◆ Exercise prompt
Copy out all the lines of the data precisely, omitting any pictures.
####################
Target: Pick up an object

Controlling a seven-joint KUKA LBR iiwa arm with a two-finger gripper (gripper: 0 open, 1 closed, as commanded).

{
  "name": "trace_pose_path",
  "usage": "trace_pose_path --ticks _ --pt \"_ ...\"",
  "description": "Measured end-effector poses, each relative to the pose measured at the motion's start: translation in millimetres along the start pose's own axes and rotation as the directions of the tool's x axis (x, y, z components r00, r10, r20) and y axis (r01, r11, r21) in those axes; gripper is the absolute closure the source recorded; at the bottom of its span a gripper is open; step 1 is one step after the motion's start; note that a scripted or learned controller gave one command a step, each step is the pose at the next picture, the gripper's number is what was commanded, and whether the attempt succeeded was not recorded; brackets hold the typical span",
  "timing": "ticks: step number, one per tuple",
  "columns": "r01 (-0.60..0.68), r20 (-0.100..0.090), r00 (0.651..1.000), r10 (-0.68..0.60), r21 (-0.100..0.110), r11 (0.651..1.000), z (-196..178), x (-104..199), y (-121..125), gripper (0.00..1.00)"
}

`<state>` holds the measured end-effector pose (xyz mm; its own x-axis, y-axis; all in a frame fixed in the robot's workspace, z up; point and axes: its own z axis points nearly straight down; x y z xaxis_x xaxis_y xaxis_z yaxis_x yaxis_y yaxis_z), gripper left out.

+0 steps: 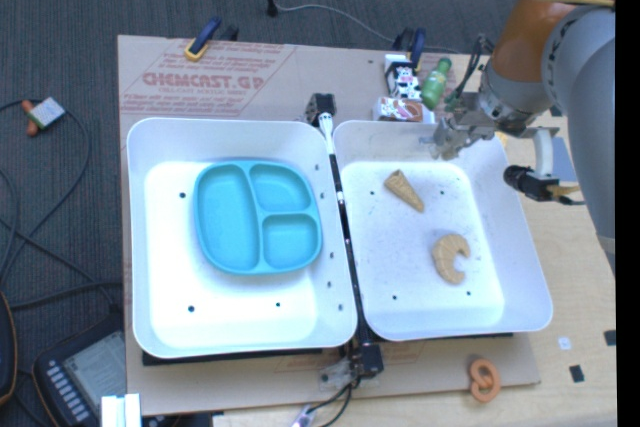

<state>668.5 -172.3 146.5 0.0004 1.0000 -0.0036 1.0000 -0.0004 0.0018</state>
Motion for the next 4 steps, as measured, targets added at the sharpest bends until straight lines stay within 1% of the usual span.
trace_pose_path --ticks 1,2,3,4 --pt "0.001 -0.001 1.0 -0.001 0.001 1.0 0.5 -3.5 -0.1 1.0" --pt "0.001 -0.001 1.0 -0.001 0.002 1.0 2.0 2.1 -0.3 1.0" --pt "0.001 0.0 1.0 -0.001 0.002 1.0 3.7 -2.5 -0.2 1.0" --pt "0.001 -0.001 1.0 -0.001 0.001 1.0 -3.3 -6.3 0.1 1.0"
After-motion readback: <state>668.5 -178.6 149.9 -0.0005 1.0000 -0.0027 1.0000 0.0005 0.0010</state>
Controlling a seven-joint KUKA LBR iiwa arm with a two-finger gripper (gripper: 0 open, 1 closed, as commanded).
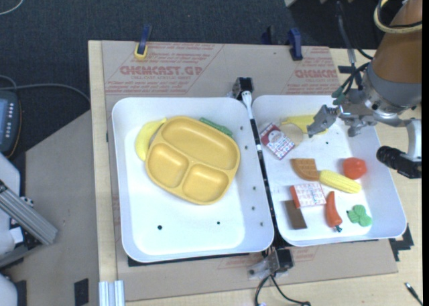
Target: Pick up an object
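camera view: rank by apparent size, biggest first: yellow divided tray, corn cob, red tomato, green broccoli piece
1. yellow divided tray, by far the largest.
2. corn cob, long and narrow.
3. red tomato and green broccoli piece look about alike; I would not rank one over the other.

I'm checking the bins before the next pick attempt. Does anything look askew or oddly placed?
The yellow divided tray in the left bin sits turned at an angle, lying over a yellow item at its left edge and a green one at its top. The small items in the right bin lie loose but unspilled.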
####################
◆ Reply
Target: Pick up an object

Controlling a seven-joint KUKA LBR iiwa arm with a two-finger gripper (gripper: 0 open, 1 closed, as commanded).

{
  "name": "trace_pose_path",
  "usage": "trace_pose_path --ticks _ --pt \"_ ...\"",
  "description": "Measured end-effector poses, each relative to the pose measured at the motion's start: translation in millimetres along the start pose's own axes and rotation as the directions of the tool's x axis (x, y, z components r00, r10, r20) and y axis (r01, r11, r21) in those axes; gripper is the absolute closure the source recorded; at the bottom of its span a gripper is open; step 1 is one step after the motion's start; note that a scripted or learned controller gave one command a step, each step is the pose at the next picture, the gripper's number is what was commanded, and whether the attempt succeeded was not recorded; brackets hold the typical span",
  "timing": "ticks: step number, one per tuple",
  "columns": "r01 (-0.60..0.68), r20 (-0.100..0.090), r00 (0.651..1.000), r10 (-0.68..0.60), r21 (-0.100..0.110), r11 (0.651..1.000), z (-196..178), x (-104..199), y (-121..125), gripper (0.00..1.00)"
}

`<state>` holds the measured end-effector pose (xyz mm; its own x-axis, y-axis; all in a frame fixed in the robot's workspace, z up; point and axes: its own z axis points nearly straight down; x y z xaxis_x xaxis_y xaxis_z yaxis_x yaxis_y yaxis_z), gripper left out.

+0 steps: 

<state>668.5 -172.3 146.5 0.0004 1.0000 -0.0036 1.0000 -0.0004 0.0018</state>
Motion for the next 4 steps, as measured, targets added at the sharpest bends until straight lines stay within 1% of the usual span.
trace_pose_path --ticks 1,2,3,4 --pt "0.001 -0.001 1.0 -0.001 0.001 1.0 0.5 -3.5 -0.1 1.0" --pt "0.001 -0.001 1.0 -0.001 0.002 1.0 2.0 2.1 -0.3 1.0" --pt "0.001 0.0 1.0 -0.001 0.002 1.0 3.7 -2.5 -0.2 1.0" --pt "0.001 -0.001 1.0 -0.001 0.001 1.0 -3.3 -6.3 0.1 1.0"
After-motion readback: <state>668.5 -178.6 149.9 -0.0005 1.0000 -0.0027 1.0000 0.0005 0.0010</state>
Controlling a seven-joint KUKA LBR iiwa arm with a two-finger gripper (gripper: 0 open, 1 closed, as commanded).
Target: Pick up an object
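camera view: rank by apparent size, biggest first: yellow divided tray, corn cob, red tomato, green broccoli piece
1. yellow divided tray, by far the largest.
2. corn cob, long and narrow.
3. red tomato and green broccoli piece look about alike; I would not rank one over the other.

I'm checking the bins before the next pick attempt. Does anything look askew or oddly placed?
The yellow divided tray in the left bin sits turned at an angle, lying over a yellow item at its left edge and a green one at its top. The small items in the right bin lie loose but unspilled.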

The answer was written out completely.